Differentiating through a Jump Problem

I took a stab at it, but it turns out to be impossible :laughing:. The reason is because after doing the rate calculations, you have to arrive at an integer for which jump is going to occur, and that integer value is going to “break” the differentiation chain (duals come out zero), so AD cannot be directly applied here. Mixings don’t seem to make sense.

At a more fundamental level, I dug up a Petzold paper that made it a bit more explicit. They took a look at the chemical master equations, and sure enough, the resulting sensitivity equations are not something that can be estimated using an SSA algorithm.
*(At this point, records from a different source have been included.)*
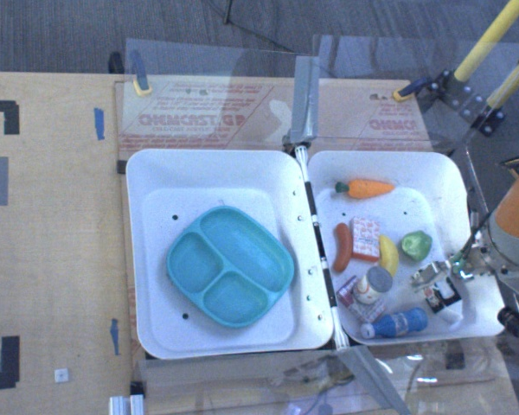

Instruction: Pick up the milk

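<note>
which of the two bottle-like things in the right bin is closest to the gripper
The blue bottle, lying along the bin's front edge just left of the gripper; the grey-capped one sits farther left.

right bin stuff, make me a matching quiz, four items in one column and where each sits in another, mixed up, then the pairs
Items
1. carrot
2. blue bottle
3. green pepper
4. sausage

Places
A. near edge of the right bin, bottom of the view
B. far end of that bin, top of the view
C. left side, by the divider next to the left bin
D. right of the banana, closest to the gripper

Pairs: 1-B, 2-A, 3-D, 4-C
</note>
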Action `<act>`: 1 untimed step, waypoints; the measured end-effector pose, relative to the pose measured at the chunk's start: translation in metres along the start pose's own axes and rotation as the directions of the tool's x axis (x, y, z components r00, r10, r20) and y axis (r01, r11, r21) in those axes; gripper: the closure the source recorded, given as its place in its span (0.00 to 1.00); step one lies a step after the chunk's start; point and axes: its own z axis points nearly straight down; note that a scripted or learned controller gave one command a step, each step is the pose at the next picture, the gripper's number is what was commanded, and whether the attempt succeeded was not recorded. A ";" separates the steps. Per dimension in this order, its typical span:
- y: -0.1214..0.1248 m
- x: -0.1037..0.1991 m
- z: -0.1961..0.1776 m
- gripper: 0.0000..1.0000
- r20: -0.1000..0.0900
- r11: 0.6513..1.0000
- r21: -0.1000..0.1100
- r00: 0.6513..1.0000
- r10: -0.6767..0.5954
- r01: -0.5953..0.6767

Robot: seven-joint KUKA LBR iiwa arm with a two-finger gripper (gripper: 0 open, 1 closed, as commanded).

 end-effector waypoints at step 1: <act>-0.002 -0.004 -0.007 1.00 0.002 1.000 0.000 1.000 0.009 -0.009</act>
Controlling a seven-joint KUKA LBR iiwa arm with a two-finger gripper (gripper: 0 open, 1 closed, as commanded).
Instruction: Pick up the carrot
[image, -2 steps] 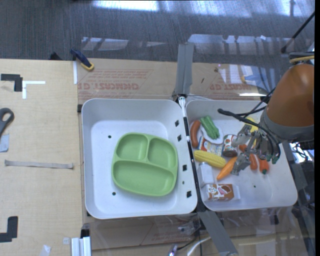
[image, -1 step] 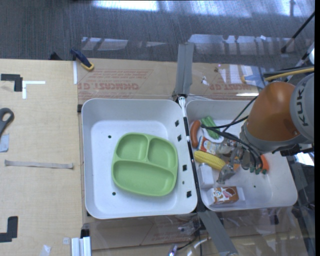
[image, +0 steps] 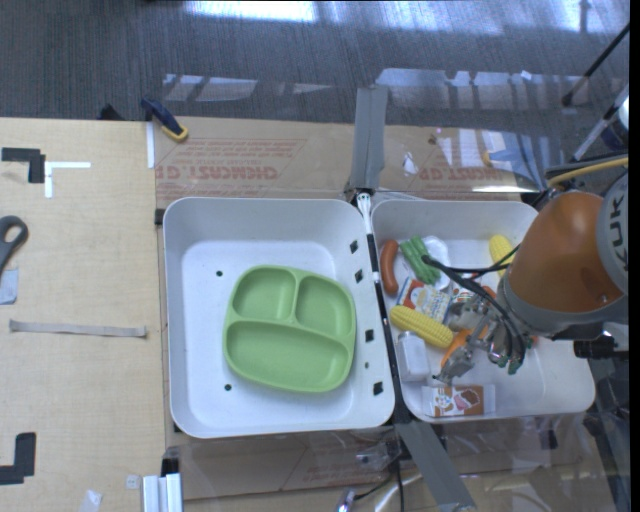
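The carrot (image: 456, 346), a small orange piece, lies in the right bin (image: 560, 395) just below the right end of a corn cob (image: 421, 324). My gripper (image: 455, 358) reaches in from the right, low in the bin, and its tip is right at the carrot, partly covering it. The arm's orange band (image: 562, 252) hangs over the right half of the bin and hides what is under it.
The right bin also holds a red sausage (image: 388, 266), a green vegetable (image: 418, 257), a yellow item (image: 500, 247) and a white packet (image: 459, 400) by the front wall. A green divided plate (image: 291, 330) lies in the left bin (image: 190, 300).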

Such an equation should be solved simultaneously with the CME. As with the CME, the infinite dimensionality of the coupled sensitivity-CME differential equation makes its analytical solution difficult to construct. Moreover, the SSA cannot be directly applied to solve the sensitivity equation without loss of rigorous physical basis (Gillespie, 1992a). These reasons motivate application of a black-box approach, such as finite difference, to estimate the sensitivity coefficients below

The bigger issue than what they mention there is that the sensitivity (the derivative of a distribution) is not necessarily a distribution itself, so you’d have to find some way of normalizing it on the fly in order to create some sampling based approach for it. It looks like such a normalizing method is derived here:


but AD won’t give you back that same algorithm automatically. Instead, their method can be implemented, replacing finite differences with dual numbers, and it would work, but it’s fundamentally different than just taking the derivative along each trajectory like simple applications of AD here would do.

So, :man_shrugging: this needs an adjoint. Note that certain subsets of this problem are AD-differentiable, i.e. if you just have one rate and want to differentiate the solution with respect to a jump parameter in affect function, and a single jump with a rate can AD though (if time is a Dual number as well, so you’d need to make a small modification). But the moment you aggregate rates you need to do something fundamentally different.

This is pointing to the idea though that the Next Reaction Method is likely AD-differentiable, so it would be nice to do that (in a similar way to SDEs). However, I wouldn’t expect anything doing fancy aggregations to be AD-differentiable because of how it has to break the link between the rate computation and the choice of reaction.

@isaacsas this would be interesting to look more into.